**PROBLEM TO SOLVE**
Your answer must be a word-for-word copy of the data.

BEGIN AVAILABLE DATA

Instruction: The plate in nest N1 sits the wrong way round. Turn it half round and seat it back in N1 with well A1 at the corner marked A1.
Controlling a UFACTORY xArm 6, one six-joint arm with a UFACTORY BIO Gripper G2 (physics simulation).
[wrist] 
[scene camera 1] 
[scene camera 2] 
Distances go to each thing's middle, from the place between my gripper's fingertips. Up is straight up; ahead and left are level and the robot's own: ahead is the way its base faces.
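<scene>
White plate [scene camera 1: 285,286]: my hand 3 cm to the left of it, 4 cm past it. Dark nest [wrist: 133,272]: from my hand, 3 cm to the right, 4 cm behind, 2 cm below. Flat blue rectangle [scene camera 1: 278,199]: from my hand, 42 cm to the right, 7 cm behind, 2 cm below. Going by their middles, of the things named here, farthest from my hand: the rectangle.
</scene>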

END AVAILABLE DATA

**TASK SOLUTION**
Instruction: The plate in nest N1 sits the wrong way round. Turn it half round and seat it back in N1 with well A1 at the corner marked A1.
Controlling a UFACTORY xArm 6, one six-joint arm with a UFACTORY BIO Gripper G2 (physics simulation).
[wrist] 
[scene camera 1] 
[scene camera 2] 
Distances go to each thing's middle, from the place between my gripper's fingertips. Up is straight up; ahead and left are level and the robot's own: ahead is the way its base faces.
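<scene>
White plate [scene camera 1: 285,286]: my hand 3 cm to the left of it, 4 cm past it. Dark nest [wrist: 133,272]: from my hand, 3 cm to the right, 4 cm behind, 2 cm below. Flat blue rectangle [scene camera 1: 278,199]: from my hand, 42 cm to the right, 7 cm behind, 2 cm below. Going by their middles, of the things named here, farthest from my hand: the rectangle.
</scene>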

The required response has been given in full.